I just started my own painting business and have 10 years of experience in the commerical painting. I am trying to get the going rate these days so I don't under bidd or over bid a job. We just received a bid invitation for a commerical project the is 105,000 sq ft but don't know the going rate to bid in on it. I know it would be a excellent job with exceptional money. Please help!! Any advice would be good!!


----------



## ProWallGuy (Oct 17, 2003)

The 'going rate' is whatever the job will cost you to do, plus overhead and profit.


----------



## THINKPAINTING (Feb 24, 2007)

As cheap as possible then wait forever to get paid and when you finaly get paid they hold back 10-15% retainage.


----------



## send_it_all (Apr 10, 2007)

ProWallGuy said:


> The 'going rate' is whatever the job will cost you to do, plus overhead and profit.
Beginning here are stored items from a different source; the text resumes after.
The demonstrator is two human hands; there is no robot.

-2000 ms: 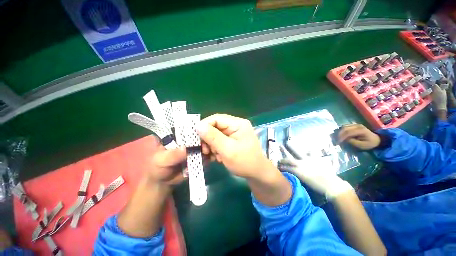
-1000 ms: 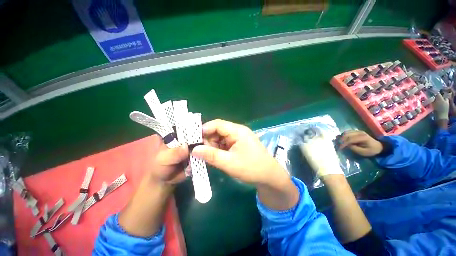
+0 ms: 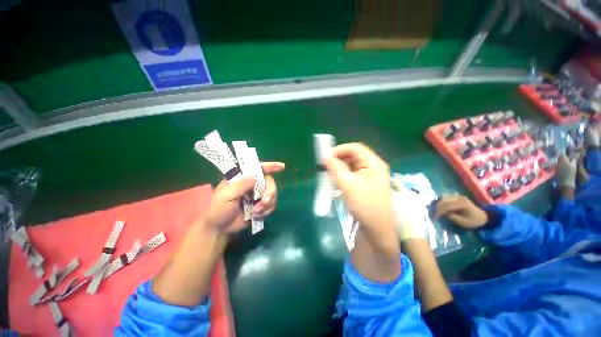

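Observation:
My left hand (image 3: 240,199) holds several fanned white watch straps (image 3: 216,153) with rows of dark holes and dark bands, above the bench beside the red pad (image 3: 165,217). Its index finger points out to the right. My right hand (image 3: 361,181) is apart from it, gripping a single white strap (image 3: 323,195) upright at its dark band. This strap is blurred. More straps (image 3: 105,253) lie scattered and overlapping on the red pad.
A neighbour's gloved hand (image 3: 410,214) is close behind my right hand, over a clear plastic sheet (image 3: 449,242). Another bare hand (image 3: 461,210) rests beside it. Red watch trays (image 3: 484,155) stand at right. Crumpled clear bags (image 3: 16,191) lie far left.
My right hand has moved right, away from my left hand, taking one strap out of the bunch. The left hand's index finger is now extended. The view has shifted slightly.

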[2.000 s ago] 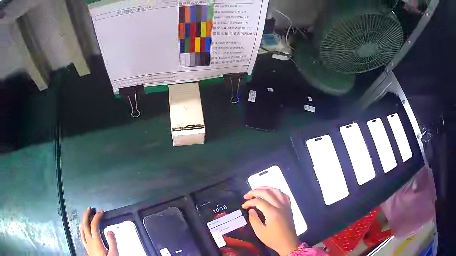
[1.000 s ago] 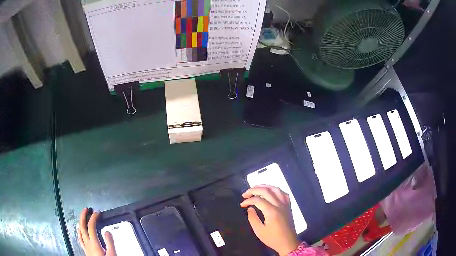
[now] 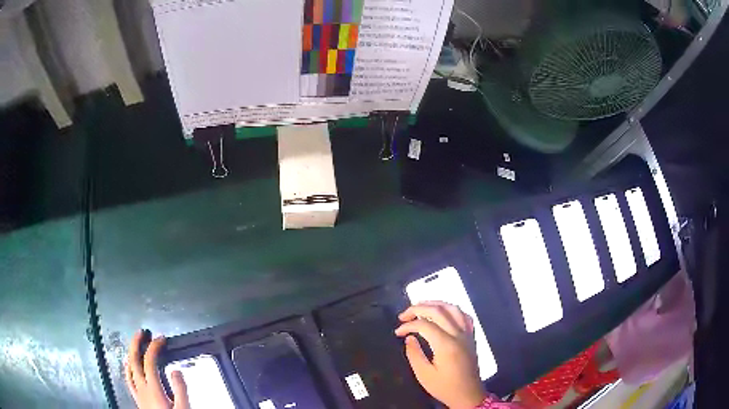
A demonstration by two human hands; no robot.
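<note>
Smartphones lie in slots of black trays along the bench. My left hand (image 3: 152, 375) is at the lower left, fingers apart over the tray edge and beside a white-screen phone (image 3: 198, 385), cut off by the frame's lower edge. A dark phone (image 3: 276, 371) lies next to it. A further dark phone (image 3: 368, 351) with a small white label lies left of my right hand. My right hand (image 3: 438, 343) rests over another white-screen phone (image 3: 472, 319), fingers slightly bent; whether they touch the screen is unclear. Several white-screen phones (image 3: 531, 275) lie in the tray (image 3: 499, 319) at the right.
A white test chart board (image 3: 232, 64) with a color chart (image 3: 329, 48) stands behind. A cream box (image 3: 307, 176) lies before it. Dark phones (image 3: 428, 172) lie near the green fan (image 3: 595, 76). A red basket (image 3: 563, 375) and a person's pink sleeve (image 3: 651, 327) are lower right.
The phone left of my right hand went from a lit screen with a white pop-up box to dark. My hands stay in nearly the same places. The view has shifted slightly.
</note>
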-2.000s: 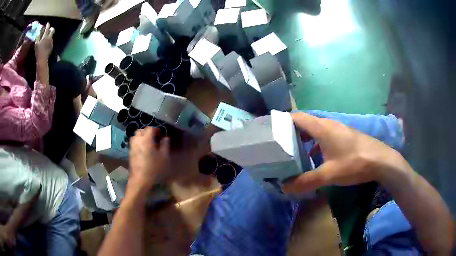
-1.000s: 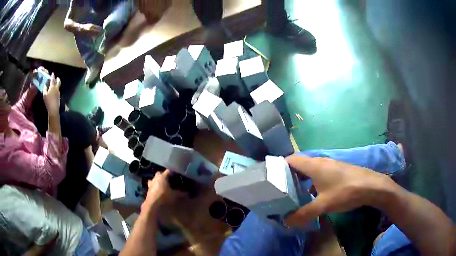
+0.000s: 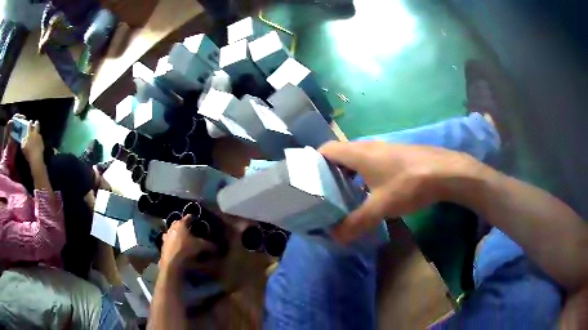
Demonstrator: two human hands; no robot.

This is true. Forget about the whole going rate idea. Estimate how long it will take you to do the job, and how many guys you will use. Multiply that by the hourly rate you want to make. (you might want to seperate yourself from your help here). How much you will spend on materials. Then add your overhead, then add your profit.... When you write up a proposal to do the work, get very detailed on what is and what is not included in the scope of work. Do the same when you write the contract after you get the job. You don't need to break down the charges for each little part of the job on the proposal. Just what is included and what isn't , then a price for the whole job. Keep it broken down on the estimate sheet you use when estimating the job, so if some part of the job is removed or changed, you know how much to back out of the price. 
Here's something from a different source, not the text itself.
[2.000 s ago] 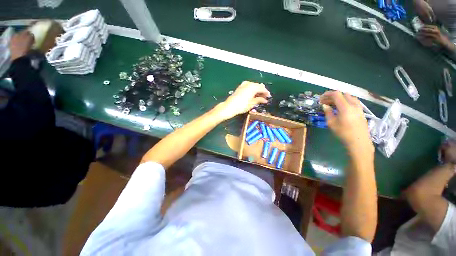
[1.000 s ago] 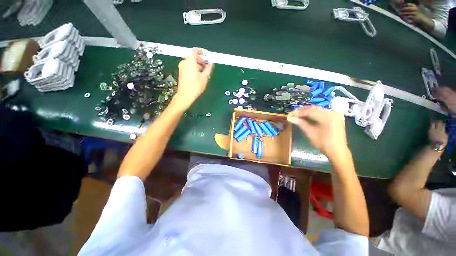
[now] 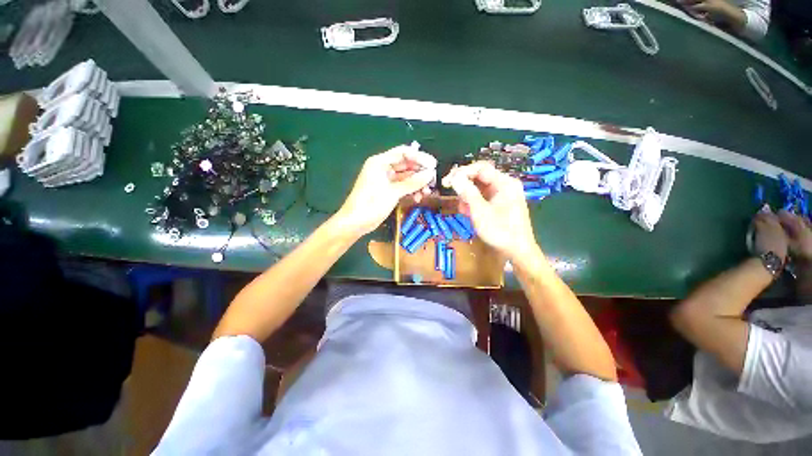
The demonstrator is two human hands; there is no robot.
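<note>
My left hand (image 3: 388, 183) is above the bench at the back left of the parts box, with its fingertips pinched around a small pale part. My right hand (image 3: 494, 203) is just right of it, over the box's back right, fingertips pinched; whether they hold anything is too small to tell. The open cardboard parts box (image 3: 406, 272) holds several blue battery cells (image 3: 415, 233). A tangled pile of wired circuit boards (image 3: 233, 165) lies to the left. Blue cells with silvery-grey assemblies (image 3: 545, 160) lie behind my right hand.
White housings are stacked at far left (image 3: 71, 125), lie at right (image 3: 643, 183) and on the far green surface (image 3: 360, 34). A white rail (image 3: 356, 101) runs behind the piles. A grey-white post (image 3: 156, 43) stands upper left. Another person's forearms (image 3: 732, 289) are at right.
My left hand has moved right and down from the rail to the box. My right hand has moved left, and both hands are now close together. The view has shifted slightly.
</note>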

Hope this was helpful, and I hope someone has more to add.


----------



## plazaman (Apr 17, 2005)

THINKPAINTING said:


> As cheap as possible then wait forever to get paid and when you finaly get paid they hold back 10-15% retainage.


im always under the impression that commercial work tends to pay better, but you must wait a bit for payments. Im actually targeting commercial painting clients right now. Ive been hearing about large sums of money being paid for small jobs in NYC (Manhattan) 

Non union companies are charging less than union and getting the jobs. Im acutally trying to get into a few now. Just have to watch out for the union.


----------



## plazaman (Apr 17, 2005)

Any other thoughts?


----------



## American Paint (Dec 14, 2004)

$105,000---------$150,000
A.p.


----------